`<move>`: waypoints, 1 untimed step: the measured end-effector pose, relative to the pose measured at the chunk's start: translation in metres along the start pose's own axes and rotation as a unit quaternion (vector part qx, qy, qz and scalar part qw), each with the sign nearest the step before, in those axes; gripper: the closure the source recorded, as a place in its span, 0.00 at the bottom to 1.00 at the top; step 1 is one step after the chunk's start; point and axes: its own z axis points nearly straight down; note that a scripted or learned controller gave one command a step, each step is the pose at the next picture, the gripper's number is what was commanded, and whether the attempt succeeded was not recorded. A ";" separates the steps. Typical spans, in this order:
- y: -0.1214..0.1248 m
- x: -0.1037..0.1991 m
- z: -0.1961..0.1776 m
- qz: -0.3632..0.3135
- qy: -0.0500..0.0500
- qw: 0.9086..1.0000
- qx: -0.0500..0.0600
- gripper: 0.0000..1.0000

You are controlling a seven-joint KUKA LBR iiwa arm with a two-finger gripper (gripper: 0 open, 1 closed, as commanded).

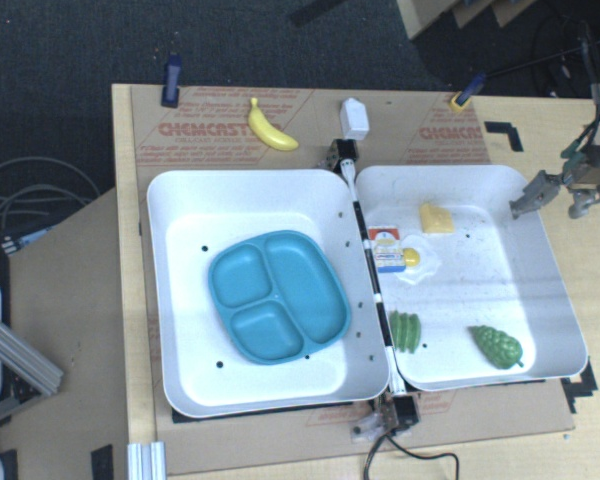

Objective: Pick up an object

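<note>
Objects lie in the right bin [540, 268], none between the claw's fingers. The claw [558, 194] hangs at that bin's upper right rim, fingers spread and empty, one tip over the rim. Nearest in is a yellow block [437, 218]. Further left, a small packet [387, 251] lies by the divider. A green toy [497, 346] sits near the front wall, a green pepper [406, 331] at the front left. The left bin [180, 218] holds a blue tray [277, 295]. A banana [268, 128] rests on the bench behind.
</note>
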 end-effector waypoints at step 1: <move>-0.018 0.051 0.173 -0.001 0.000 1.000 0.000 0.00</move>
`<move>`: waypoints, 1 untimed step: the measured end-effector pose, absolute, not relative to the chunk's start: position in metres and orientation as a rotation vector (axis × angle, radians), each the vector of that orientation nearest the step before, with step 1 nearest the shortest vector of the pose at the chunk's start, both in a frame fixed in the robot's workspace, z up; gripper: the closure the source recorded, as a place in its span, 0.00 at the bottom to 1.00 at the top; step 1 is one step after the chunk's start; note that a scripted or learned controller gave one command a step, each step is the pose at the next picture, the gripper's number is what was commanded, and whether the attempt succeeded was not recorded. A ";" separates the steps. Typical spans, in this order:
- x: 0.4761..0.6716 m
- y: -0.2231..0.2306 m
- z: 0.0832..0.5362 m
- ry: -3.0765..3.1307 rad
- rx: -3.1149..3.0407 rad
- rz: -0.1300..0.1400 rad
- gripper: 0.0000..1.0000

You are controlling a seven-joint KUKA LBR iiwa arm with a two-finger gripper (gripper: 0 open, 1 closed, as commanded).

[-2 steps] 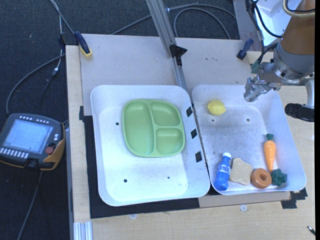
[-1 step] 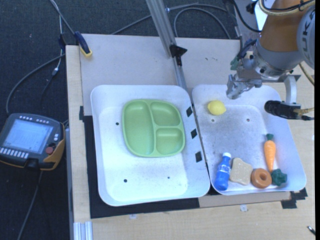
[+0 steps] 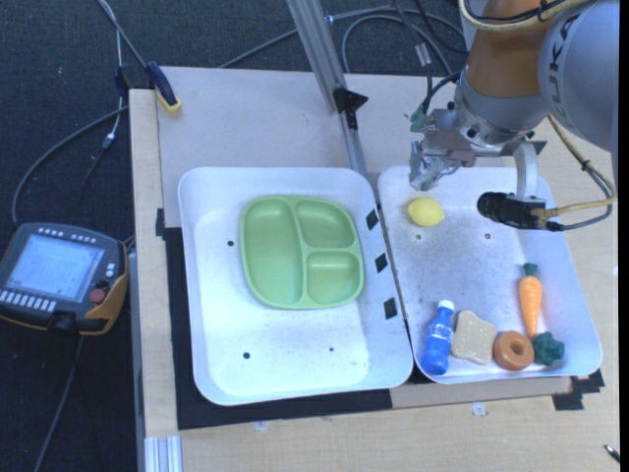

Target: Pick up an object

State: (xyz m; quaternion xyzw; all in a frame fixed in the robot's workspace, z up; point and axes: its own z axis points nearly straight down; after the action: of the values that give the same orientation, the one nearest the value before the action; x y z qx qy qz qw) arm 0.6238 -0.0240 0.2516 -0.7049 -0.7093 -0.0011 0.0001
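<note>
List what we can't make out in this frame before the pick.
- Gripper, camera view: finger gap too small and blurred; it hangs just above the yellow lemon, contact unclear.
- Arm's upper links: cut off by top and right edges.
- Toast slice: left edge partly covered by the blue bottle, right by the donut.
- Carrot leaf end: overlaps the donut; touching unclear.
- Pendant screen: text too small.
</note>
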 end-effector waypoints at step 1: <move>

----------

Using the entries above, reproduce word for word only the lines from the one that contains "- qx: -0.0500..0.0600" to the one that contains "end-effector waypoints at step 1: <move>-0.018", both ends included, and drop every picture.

- qx: -0.0500..0.0600
- gripper: 0.0000..1.0000

You are controlling a seven-joint KUKA LBR iiwa arm with a two-finger gripper (gripper: 0 open, 1 closed, as commanded).


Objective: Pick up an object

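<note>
Objects lie in the right bin [540, 268], none between the claw's fingers. The claw [558, 194] hangs at that bin's upper right rim, fingers spread and empty, one tip over the rim. Nearest in is a yellow block [437, 218]. Further left, a small packet [387, 251] lies by the divider. A green toy [497, 346] sits near the front wall, a green pepper [406, 331] at the front left. The left bin [180, 218] holds a blue tray [277, 295]. A banana [268, 128] rests on the bench behind.
</note>
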 end-effector waypoints at step 1: <move>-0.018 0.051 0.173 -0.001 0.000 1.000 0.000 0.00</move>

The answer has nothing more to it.